I'm actually happy this story was posted to Slashdot, because it has the side effect of illustrating a number of cautionary tales about how to do things, which I don't think the submitter or editor had in mind when approving it.

Comment Re:Check their work or check the summary? (Score 3, Insightful) 486

Not at all. If you wrote your C in memory string handling as stupidly as they wrote the Python and Java you will still get worse performance in C (e.g. each iteration malloc a new string and then strcpy and strcat into it, and free the old string; compared to buffered file writes you'll lose). It's about failing to understand how to write efficient code, not about which language you chose.

Yes, but we're talking new programmers here. At least in C, you're forced to have to explicitly write inefficient code. New programmers know what malloc does (if they don't, they're behind in their classes). In Java and Python, things are done for you. That can be good! It frees you from a bit of micromanagement. But again, for a new programmer, it's not apparent that they're doing something especially inefficient because the work happens invisibly. It's obvious when you have to malloc() a whole new string buffer in C every time you append to a string. It's less obvious in Java when you just append and the runtime ends up creating a new buffer on the heap for you. ASM is perhaps a bit TOO low-level and weird to start a new programmer on, but I think a full OOP language like Java or scripting language like Python might be too high-level and encourage bad habits to develop. In my CS classes, C hit a pretty good sweet spot.

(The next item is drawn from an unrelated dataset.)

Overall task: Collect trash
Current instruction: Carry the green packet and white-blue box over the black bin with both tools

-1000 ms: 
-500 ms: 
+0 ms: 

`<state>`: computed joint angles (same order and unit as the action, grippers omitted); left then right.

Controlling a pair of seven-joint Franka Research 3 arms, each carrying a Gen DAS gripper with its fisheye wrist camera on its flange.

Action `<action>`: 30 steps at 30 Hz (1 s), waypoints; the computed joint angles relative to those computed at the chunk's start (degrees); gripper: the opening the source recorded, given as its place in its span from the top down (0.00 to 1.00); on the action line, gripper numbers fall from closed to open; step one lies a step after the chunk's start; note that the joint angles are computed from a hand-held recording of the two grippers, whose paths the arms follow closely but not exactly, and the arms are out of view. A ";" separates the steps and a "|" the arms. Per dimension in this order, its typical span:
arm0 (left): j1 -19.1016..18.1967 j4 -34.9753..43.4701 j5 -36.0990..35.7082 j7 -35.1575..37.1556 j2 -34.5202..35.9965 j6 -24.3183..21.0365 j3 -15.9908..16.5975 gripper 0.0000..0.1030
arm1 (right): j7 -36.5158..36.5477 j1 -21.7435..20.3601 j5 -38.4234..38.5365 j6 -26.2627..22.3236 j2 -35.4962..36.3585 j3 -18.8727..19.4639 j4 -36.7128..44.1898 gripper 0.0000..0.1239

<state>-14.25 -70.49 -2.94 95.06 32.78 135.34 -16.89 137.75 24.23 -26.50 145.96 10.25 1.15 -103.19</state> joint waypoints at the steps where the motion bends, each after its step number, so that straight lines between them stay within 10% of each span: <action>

Then again, you can program badly in any language, and C has its own perils.

Comment Re:It depends (Score 2) 486

Probably not, and sadly this is the problem with current CS tracks in colleges.

Zero education on hardware gives us CS grads that are inept.

It's not necessarily that -- I think there's a third layer that doesn't get the attention deserved while people work on end-user applications or tinker building hardware. There's not much attention on operating system design and fundamentals. Your code will usually be dealing with an OS and rarely with the bare hardware, so I'm surprised there's as little attention about operating systems principles and design.